# Was fressen Zander ausser Fische ???



## Muckimors (21. Februar 2016)

Hallo Kollegen, 

habt Ihr eigentlich schonmal einen Zander gefangen, der irgendetwas anderes im Magen hatte als andere Beute aus der Friedfischliga ? 

Nen Frosch  ? Ne Maus ? Ne Ratte ? oder was auch immer ? 

Kann da jemand was berichten ? 

Danke und Gruß 

Muckimors


----------



## Trollwut (21. Februar 2016)

*AW: Was fressen Zander ausser Fische ???*

Ich hatte bisher Krebse. Denke aber, dass die wie jeder andere Raubfisch auch, auch andere Nahrung nehmen, wen sie gerade vorbeikommt.


----------



## Gelöschte Mitglieder 136077 (21. Februar 2016)

*AW: Was fressen Zander ausser Fische ???*

Krebse, aber auch mal Würmer oder einen Barsch. 
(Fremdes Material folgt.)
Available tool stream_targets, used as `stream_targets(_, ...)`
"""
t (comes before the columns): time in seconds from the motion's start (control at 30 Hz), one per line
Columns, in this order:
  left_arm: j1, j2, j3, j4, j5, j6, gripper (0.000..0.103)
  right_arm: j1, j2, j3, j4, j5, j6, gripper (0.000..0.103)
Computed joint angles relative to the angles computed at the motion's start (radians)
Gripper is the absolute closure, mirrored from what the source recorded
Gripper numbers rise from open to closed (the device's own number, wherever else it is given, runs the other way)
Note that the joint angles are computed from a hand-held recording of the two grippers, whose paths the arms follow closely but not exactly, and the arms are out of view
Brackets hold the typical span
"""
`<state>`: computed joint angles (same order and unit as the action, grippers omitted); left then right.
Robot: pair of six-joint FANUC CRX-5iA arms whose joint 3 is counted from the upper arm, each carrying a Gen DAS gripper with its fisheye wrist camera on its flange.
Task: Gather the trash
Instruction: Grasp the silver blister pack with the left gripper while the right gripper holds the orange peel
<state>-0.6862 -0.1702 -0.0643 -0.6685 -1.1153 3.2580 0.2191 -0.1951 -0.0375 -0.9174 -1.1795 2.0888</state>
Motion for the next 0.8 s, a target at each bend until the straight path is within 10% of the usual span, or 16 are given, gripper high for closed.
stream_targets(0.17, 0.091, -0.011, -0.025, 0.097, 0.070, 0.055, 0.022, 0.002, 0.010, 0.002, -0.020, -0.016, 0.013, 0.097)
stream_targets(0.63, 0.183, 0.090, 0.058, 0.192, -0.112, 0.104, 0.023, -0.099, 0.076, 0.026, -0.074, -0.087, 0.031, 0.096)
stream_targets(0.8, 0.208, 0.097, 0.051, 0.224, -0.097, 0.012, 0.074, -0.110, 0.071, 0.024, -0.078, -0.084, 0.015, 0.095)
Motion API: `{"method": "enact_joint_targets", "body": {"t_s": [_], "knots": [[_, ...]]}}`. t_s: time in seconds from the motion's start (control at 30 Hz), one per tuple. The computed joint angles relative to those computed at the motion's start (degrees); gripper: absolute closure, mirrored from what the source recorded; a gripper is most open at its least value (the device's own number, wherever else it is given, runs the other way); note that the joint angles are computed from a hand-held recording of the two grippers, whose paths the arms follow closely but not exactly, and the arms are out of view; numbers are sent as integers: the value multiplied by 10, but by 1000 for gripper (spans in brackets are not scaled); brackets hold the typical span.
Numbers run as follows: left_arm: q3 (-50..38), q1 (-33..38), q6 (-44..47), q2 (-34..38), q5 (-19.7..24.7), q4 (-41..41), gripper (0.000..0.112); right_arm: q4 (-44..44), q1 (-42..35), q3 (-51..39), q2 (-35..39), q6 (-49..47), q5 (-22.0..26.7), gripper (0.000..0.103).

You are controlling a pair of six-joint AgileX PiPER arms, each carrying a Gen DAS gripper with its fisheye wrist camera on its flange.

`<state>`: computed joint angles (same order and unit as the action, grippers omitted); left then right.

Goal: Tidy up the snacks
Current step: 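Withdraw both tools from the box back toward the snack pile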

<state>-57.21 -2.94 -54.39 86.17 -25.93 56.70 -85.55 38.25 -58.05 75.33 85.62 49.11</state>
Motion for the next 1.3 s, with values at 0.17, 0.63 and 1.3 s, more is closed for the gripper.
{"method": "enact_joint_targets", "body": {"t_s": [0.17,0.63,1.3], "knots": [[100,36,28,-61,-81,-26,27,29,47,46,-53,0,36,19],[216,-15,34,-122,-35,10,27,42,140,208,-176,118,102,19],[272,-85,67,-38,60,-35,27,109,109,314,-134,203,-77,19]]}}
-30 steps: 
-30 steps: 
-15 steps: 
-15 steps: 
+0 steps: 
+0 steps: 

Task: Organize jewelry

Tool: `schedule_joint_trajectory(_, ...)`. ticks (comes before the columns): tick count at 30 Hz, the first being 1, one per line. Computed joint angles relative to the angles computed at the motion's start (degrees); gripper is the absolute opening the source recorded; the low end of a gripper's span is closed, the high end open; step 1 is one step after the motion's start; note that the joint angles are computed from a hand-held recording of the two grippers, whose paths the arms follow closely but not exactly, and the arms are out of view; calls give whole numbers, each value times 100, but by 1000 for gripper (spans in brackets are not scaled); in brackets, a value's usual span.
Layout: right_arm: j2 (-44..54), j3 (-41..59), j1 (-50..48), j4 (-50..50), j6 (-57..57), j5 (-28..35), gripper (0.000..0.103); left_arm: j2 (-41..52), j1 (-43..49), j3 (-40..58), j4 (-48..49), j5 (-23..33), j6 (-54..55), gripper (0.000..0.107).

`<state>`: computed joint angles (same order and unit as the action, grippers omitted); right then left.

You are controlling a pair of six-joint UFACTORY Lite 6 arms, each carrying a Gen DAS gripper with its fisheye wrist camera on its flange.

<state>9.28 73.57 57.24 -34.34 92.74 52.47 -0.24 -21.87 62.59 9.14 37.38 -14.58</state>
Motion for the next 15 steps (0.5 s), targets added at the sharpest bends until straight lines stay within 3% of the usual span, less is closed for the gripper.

Ansonsten überwiegend Rotaugen und Lauben. Grundeln hatte noch keiner im Magen, obwohl es die hier seit etwa 2 Jahren gibt.


----------



## feederbrassen (21. Februar 2016)

*AW: Was fressen Zander ausser Fische ???*

Dosenmais. :q
Wird aber eher nicht zu seiner natürlichen Nahrung gehören,
hatte aber mal einer in seinem Magen den ich gefangen habe.


----------



## fischbär (21. Februar 2016)

*AW: Was fressen Zander ausser Fische ???*

Es soll Leute geben, die Zander auch schon auf Mais gefangen haben. Und mein erster, jemals im Leben auf einen Wobbler gefangener Fisch war: eine Brasse! Und die war nicht quergehakt.


----------



## thanatos (21. Februar 2016)

*AW: Was fressen Zander ausser Fische ???*

Im Magen - gefunden,Krebse ,eimal einen Frosch
 gefangen mit -  Tauwurm ,Pferdeegelbündel und ansonsten mit allen Köderfischen bis 22 cm


----------



## Laichzeit (21. Februar 2016)

*AW: Was fressen Zander ausser Fische ???*

Zander sind, wie so ziemlich alle Raubfische, ab und zu Kannibalen.


----------



## hecht99 (22. Februar 2016)

*AW: Was fressen Zander ausser Fische ???*

Mageninhalt: Krebse, ne Maus, Baby - Hecht und - Zander, 30cm Aal, Katzenwels, sämtliche Barsch- und Weißfischarten.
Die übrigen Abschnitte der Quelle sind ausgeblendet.